The psalmist of psalm 48 asks those with him to look at the
Temple, to lovingly examine its every detail, and to understand that when one
gazes at the Temple in this manner one is “seeing Yhwh”. For him, it is not that
the Temple represents Yhwh or that the Temple is a metaphor for Yhwh and his
glory. Instead, it is that when one looks at the Temple one is looking at Yhwh.
He has become incarnate in some fashion, truly, within the stones and structure
of the Temple. It is a deeply significant point. The Presence has stitched
itself into the stones.
In this psalm we see something similar but now the psalmist
sees Yhwh as stitched into Israel.
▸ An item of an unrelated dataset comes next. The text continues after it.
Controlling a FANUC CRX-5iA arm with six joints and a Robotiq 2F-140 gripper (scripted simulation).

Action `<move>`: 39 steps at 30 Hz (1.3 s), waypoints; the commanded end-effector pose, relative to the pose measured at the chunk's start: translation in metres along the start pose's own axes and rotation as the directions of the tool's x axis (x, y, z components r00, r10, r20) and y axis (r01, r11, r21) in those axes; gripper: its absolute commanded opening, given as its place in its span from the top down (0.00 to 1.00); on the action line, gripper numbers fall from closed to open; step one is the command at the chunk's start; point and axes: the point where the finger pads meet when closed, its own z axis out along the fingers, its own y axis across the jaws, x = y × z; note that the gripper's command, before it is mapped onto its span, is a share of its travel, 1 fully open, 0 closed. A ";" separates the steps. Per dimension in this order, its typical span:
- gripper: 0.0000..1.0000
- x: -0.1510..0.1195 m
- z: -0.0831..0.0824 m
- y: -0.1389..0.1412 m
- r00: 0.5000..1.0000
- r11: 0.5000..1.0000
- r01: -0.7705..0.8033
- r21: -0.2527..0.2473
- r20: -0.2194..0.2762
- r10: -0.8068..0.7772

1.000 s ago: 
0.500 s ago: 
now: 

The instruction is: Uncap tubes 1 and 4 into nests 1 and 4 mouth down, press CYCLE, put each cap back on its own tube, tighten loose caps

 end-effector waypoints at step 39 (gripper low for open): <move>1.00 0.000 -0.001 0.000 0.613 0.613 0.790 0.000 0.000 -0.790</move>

Instead of the Temple or the sanctuary, the
people themselves have, Moses-like, become irradiated with Yhwh’s glory to such
an extent that they partake in his staggering and tremendous authority. The
cosmos looks upon them the same way the psalmist of Psalm 48 directs us to look
at the Temple—it sees Yhwh-in-Israel.
Israel and the Temple—they are rungs on the ladder toward
Incarnation, when the Word becomes flesh. In Jesus we are given the “point of the
story”. The Temple could have the Presence taken from it. The People could be in
danger as well. As much as Yhwh identified with either the Temple or the
People, they could, for that very reason, also become objects of a curse, of
abandonment. That does not mean that Yhwh’s covenant with them was abrogated or
done away with—they were under a curse precisely because that is what the
covenant calls for. What it does mean, though, is that they were never perfect
vessels because they did not maintain the Presence in perpetuity. In Jesus,
though, we see a life that maintains the Presence to the end. He becomes the
perfect Israel (as in this psalm) and the perfect Temple (as in Psalm 48). And,
because he does so he becomes the one into whom the Cosmos is baptized. The
Cosmos and the Bride now have a vessel into which they can be grafted that will
be for them what we see in this psalm—a deified humanity that is a perfect
image of God to the Cosmos. God became man, so that man might become God. And,
in so far as the Cosmos and the Bride live “in Christ”, they also die, not into
Death, but “into Christ”. But that is for another reflection. The point here is
that in Christ we see the fulfilment of this Psalm—the perfect and perpetual
deified humanity. Jesus is the Chariot Throne. He is the “son called out of
Egypt” called to “the sanctuary” and called to his Father’s “royal dominion”.
That is what the gospels, Paul and Revelation all describe. And in Acts (and
Paul) we see what it is like for this ‘new Israel’ to be baptized into this
Presence Throne—it is to become a “royal priesthood”.